Measures of Central Tendency – The Mode
As we saw in the previous two posts, the mean and the median are used for continuous data, depending on normalcy of course, and these give us a midpoint for describing our data set. The mode can also be used with continuous data, and would simply be the value that occurs most often in the data set. But how do we judge the midpoint of the data when that data is categorical? In truth, no measure of central tendency is appropriate for categorical data, because there won’t be a true “center”, either distance-wise or value-wise. Even so, the mode is still considered a measure of central tendency and is the preferred measure when the data is categorical (nominal or ordinal). Simply put, it is commonly used for identifying the category with the highest frequency.

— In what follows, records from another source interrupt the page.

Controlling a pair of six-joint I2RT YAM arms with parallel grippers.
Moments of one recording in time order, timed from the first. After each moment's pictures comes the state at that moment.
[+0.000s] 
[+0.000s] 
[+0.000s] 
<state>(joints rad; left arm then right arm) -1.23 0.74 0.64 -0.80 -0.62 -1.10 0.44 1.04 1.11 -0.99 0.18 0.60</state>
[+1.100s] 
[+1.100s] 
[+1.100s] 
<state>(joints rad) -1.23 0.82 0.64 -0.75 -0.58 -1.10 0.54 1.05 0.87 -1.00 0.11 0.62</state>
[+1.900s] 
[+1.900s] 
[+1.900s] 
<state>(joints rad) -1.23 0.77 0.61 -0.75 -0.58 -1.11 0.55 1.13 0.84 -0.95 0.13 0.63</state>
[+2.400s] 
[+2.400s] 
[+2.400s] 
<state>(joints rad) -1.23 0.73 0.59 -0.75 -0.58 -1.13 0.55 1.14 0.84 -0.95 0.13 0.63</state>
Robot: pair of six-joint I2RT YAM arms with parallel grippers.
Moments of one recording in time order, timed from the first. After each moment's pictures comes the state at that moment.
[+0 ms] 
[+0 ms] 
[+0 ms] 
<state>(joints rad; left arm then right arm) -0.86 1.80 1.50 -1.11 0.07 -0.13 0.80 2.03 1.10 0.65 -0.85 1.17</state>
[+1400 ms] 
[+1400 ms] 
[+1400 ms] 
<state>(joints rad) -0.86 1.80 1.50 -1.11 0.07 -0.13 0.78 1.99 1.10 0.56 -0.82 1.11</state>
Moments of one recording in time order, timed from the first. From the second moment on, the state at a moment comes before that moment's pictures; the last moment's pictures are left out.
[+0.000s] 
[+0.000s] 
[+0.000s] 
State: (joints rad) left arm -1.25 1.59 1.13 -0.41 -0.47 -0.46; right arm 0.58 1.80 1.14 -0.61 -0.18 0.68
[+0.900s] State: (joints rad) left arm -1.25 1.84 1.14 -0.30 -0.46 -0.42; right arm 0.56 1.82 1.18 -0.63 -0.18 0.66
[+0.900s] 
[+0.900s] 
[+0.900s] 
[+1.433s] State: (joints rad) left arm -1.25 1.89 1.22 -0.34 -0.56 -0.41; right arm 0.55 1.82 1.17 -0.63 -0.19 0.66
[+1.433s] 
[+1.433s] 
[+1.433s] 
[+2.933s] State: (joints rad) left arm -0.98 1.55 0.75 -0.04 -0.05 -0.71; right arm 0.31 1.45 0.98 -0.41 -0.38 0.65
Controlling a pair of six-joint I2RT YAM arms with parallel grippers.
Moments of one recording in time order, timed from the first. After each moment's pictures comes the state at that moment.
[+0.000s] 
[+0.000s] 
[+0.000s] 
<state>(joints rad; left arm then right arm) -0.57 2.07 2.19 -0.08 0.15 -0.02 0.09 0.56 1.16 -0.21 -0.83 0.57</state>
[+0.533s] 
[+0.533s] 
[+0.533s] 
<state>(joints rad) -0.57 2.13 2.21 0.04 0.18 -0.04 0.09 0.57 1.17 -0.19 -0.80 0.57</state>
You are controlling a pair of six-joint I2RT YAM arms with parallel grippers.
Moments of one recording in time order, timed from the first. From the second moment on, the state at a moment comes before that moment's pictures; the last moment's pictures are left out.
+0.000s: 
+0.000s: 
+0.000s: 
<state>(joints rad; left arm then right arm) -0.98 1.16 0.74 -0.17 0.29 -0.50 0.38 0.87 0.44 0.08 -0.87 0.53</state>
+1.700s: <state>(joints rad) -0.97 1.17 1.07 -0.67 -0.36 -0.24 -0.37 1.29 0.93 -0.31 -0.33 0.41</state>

The mode is an interesting duck in that a data set can have two modes (called bimodal) or more than two modes (called multimodal). It can even have no mode at all. For example, what if the question is “Out of these four ice cream flavors, what is your favorite?” It’s certainly possible that two of these categories could have the same number of votes (i.e. the same frequency). In this case, we would have a bimodal distribution. If each of the four categories had the same frequency, there would be no mode at all since the very definition of mode is “most common”. Compared to the mean and median, this is a unique occurrence since it would be impossible to have multiple means or medians and equally impossible to have no mean or median.
In skewed distributions, the mean will be nearest the “tail”, with the mode in the tallest part of the curve, and the median will be somewhere between these two since it is the absolute middle of the data set.
All three measures of central tendency have their place in describing data, and in a perfectly normal distribution all three will be the same. If the data is not perfectly normal, but approximates normal (which is considered adequate for analyses that require normalcy), all three measures will be very similar. In fact, this is a pretty good way to determine if your data is normally distributed.